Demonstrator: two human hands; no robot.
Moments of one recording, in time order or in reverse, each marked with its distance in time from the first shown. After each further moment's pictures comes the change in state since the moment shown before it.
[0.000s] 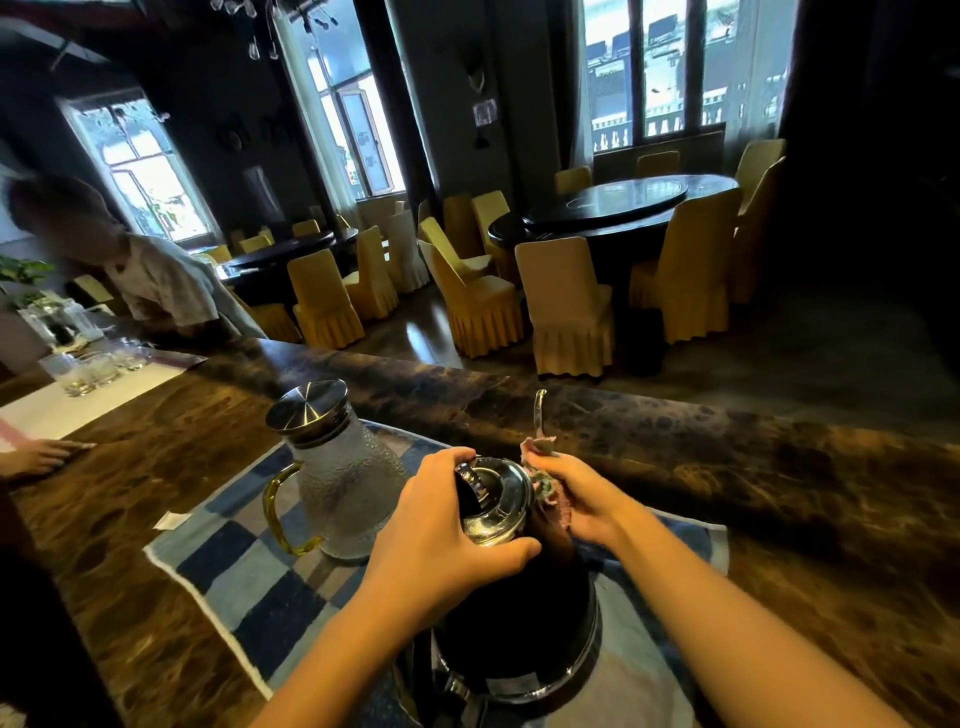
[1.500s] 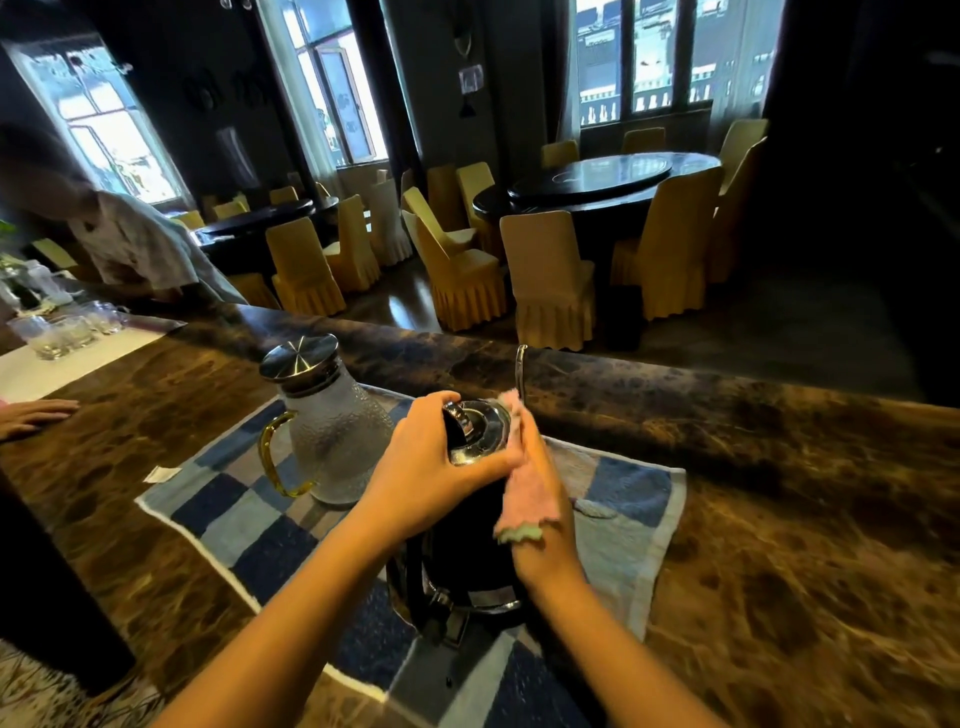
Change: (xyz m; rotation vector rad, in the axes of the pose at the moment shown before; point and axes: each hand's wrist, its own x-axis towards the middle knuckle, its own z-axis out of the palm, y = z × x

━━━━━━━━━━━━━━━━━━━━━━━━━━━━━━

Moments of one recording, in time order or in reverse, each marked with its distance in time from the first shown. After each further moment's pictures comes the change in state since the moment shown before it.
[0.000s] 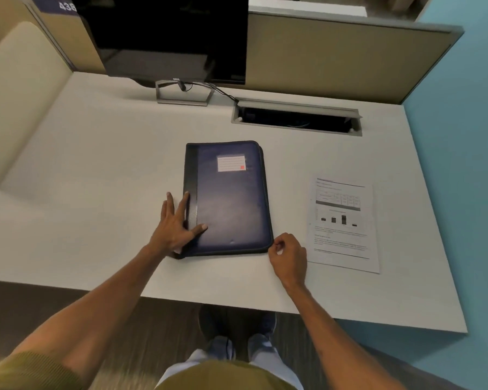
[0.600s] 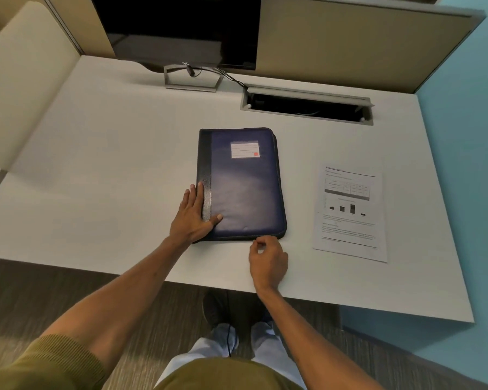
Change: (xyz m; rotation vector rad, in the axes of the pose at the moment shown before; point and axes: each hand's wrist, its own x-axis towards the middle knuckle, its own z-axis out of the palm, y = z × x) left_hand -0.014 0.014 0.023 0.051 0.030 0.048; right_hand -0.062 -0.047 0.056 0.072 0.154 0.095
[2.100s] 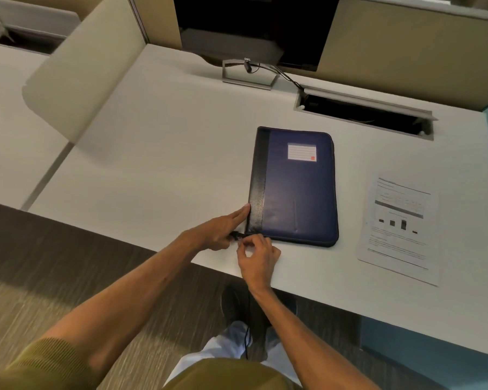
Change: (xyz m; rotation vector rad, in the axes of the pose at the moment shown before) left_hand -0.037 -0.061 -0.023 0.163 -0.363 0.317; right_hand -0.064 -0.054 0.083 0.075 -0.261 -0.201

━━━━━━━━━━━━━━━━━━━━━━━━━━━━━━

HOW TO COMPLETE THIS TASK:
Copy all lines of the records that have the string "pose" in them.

OUTPUT BELOW:
Change: (xyz m; rotation vector rad, in the axes of the pose at the moment shown before; point and axes: each hand's wrist, its own x-axis towards the middle knuckle, its own z-axis out of the palm, y = z × x
Change: (xyz m; rotation vector rad, in the axes of the pose at the moment shown before; point and axes: each hand's wrist, its own x-axis towards the middle knuckle, its own z-axis out of the palm, y = z × x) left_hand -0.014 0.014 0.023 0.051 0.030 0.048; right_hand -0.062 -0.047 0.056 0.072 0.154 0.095
Change: (xyz m; rotation vector rad, in the axes of the pose at the moment shown before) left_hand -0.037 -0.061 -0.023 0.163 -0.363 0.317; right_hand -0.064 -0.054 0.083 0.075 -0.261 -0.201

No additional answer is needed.